- **WORK INSTRUCTIONS**: An exact repeat is needed of the lines from the one with "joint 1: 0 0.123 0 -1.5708" through the last line of the data below. Please omit the pictures.

- **INFORMATION PROVIDED**:

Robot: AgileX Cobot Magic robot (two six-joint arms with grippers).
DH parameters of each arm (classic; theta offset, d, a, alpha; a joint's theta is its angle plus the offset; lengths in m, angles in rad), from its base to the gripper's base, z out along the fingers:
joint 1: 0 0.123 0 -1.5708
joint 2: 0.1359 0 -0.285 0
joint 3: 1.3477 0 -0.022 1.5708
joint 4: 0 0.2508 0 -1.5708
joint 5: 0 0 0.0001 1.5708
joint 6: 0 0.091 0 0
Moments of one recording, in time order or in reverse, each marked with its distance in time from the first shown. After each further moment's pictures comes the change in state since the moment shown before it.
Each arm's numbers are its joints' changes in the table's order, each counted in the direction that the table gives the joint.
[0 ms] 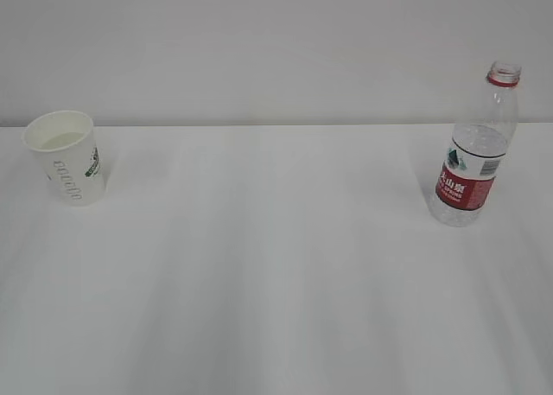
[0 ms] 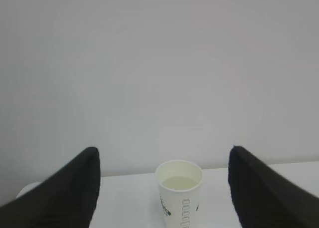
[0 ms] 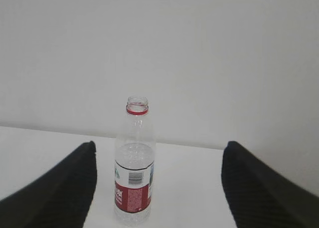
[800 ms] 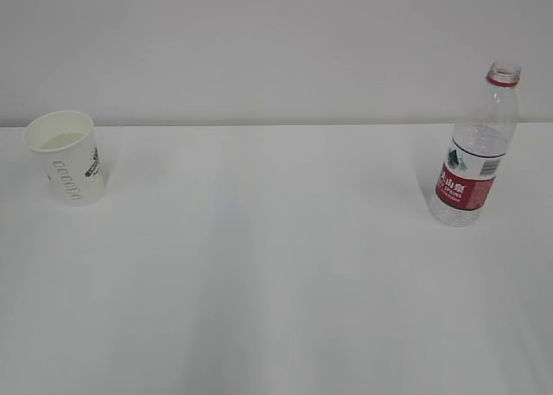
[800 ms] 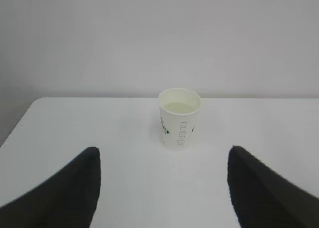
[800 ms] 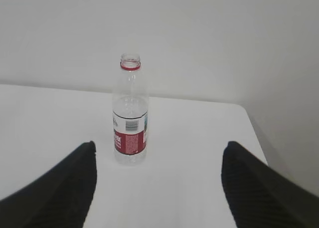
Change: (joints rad) left arm 0.000 -0.109 -0.213 -0.070 0.627 0.000; right arm 0.000 -0.168 -0.173 0.000 0.511 0.000
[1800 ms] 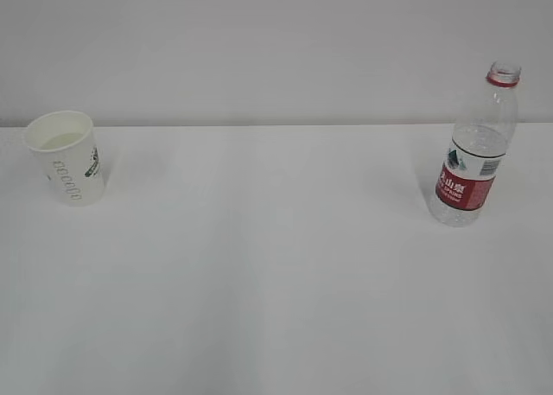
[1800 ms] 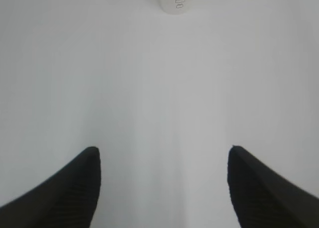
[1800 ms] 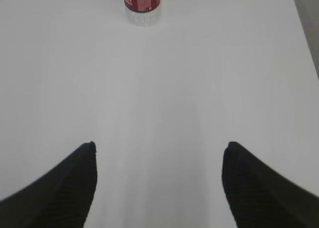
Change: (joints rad) left arm 0.000 -0.002 -0.040 -0.039 0.499 0.059; right arm 0.000 -0.004 -0.055 0.059 0.541 0.032
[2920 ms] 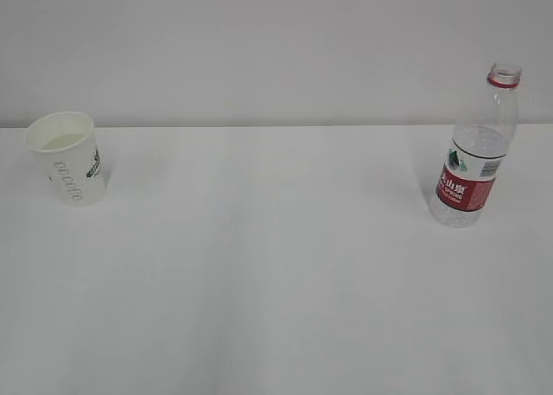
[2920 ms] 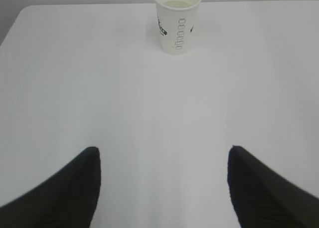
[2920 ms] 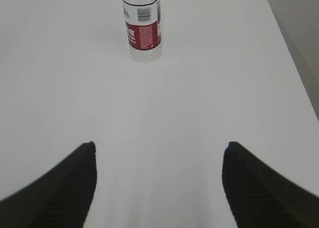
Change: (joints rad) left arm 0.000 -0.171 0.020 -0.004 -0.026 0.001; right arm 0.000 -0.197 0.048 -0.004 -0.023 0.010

- **REPLY**:
joint 1: 0 0.123 0 -1.5708
joint 2: 0.1359 0 -0.285 0
joint 3: 1.3477 0 -0.022 1.5708
joint 4: 0 0.2508 0 -1.5708
joint 5: 0 0 0.0001 1.5708
joint 6: 0 0.091 0 0
Moments of one recording, in time order or in reverse, each marked with its distance in time from the first shown. After each further moment's pictures comes the change in state since the moment shown before it.
Each arm's numbers are its joints' changes in the table's order, each counted in the direction that the table gives the joint.
[0 ms] 
[0 ms] 
[0 ms] 
[800 ms] 
[800 ms] 
[800 ms] 
Change: (joints rad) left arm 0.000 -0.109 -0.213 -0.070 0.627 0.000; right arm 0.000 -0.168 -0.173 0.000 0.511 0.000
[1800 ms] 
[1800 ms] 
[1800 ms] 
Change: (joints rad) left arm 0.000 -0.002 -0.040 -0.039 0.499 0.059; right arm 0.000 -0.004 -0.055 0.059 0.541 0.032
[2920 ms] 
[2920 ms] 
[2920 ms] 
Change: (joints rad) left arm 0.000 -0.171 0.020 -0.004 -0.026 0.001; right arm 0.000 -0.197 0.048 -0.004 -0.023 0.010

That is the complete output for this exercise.